> **What needs to be done**: In the answer, every entry must appear exactly as given.

Items from a dataset:
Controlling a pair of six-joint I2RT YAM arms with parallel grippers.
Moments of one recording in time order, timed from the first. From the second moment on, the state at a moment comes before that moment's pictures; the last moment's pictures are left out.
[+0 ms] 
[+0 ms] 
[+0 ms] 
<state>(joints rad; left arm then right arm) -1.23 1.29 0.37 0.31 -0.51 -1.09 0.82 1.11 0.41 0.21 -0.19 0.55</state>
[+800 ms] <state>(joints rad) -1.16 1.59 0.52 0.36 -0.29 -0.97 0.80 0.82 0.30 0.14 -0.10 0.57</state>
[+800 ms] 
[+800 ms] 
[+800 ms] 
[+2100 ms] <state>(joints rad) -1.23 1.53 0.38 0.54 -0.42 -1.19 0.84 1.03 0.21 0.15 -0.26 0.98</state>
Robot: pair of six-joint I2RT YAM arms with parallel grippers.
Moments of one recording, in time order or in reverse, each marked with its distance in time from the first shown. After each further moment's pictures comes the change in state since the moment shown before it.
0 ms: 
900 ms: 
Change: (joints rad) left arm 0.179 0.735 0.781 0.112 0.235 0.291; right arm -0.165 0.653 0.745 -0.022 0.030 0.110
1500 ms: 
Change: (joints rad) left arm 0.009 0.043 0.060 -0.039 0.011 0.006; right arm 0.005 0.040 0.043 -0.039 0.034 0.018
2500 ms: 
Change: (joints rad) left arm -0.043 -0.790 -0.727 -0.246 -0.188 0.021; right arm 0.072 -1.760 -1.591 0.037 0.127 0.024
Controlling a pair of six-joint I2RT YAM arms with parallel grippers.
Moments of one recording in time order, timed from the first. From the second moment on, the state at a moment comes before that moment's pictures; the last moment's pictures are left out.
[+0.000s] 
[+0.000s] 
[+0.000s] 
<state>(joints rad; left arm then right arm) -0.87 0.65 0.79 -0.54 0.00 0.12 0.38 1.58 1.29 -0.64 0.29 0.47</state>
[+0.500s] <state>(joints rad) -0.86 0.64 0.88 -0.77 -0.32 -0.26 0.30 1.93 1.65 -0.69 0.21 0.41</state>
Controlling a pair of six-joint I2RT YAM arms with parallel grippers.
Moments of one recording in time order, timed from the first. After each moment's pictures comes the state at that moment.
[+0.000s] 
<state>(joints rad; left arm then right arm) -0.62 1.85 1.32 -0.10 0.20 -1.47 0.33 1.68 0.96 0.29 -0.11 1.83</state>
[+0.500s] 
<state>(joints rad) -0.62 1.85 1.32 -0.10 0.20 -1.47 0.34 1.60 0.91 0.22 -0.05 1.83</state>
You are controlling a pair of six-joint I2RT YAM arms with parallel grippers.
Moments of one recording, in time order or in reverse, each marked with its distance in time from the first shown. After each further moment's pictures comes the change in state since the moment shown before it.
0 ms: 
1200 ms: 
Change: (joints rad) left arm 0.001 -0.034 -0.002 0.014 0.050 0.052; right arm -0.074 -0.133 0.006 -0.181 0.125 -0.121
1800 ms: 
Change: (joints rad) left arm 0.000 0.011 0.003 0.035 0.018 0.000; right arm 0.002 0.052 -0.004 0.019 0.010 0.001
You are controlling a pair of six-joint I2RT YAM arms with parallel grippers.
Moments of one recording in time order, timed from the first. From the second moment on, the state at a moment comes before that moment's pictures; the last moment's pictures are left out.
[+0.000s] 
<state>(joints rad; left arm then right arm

> **Solution to this task**:
Controlling a pair of six-joint I2RT YAM arms with parallel grippers.
Moments of one recording in time order, timed from the first. From the second moment on, the state at a moment comes before that moment's pictures; the last moment's pictures are left out.
[+0 ms] 
[+0 ms] 
[+0 ms] 
<state>(joints rad; left arm then right arm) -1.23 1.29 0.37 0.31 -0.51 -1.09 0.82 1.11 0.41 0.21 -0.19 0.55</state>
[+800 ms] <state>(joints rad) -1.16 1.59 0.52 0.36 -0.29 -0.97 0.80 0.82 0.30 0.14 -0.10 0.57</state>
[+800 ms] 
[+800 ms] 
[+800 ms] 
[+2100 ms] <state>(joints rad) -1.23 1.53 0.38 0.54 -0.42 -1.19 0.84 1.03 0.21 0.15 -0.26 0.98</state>
Robot: pair of six-joint I2RT YAM arms with parallel grippers.
Moments of one recording, in time order or in reverse, each marked with its distance in time from the first shown. After each further moment's pictures comes the change in state since the moment shown before it.
0 ms: 
900 ms: 
Change: (joints rad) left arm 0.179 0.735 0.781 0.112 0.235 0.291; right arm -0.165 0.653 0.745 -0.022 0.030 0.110
1500 ms: 
Change: (joints rad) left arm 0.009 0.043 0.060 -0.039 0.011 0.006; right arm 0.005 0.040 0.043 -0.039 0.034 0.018
2500 ms: 
Change: (joints rad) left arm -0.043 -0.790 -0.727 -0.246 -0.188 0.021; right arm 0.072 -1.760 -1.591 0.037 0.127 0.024
Controlling a pair of six-joint I2RT YAM arms with parallel grippers.
Moments of one recording in time order, timed from the first. From the second moment on, the state at a moment comes before that moment's pictures; the last moment's pictures are left out.
[+0.000s] 
[+0.000s] 
[+0.000s] 
<state>(joints rad; left arm then right arm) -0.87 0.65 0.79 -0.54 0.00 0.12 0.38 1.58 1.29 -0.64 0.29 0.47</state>
[+0.500s] <state>(joints rad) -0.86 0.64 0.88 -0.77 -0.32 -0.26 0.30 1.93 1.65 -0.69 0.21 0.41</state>
Controlling a pair of six-joint I2RT YAM arms with parallel grippers.
Moments of one recording in time order, timed from the first. After each moment's pictures comes the state at that moment.
[+0.000s] 
<state>(joints rad; left arm then right arm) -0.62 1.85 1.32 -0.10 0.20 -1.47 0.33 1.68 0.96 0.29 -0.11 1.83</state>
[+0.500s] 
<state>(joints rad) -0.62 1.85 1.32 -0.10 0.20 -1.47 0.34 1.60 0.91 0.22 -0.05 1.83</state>
You are controlling a pair of six-joint I2RT YAM arms with parallel grippers.
Moments of one recording, in time order or in reverse, each marked with its distance in time from the first shown. After each further moment's pictures comes the change in state since the moment shown before it.
0 ms: 
1200 ms: 
Change: (joints rad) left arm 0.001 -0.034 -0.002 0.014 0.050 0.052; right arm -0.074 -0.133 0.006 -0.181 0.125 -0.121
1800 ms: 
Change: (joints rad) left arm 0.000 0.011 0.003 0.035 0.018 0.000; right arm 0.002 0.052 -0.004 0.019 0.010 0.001
You are controlling a pair of six-joint I2RT YAM arms with parallel grippers.
Moments of one recording in time order, timed from the first. From the second moment on, the state at a moment comes before that moment's pictures; the last moment's pictures are left out.
[+0.000s] 
<state>(joints rad; left arm then right arm

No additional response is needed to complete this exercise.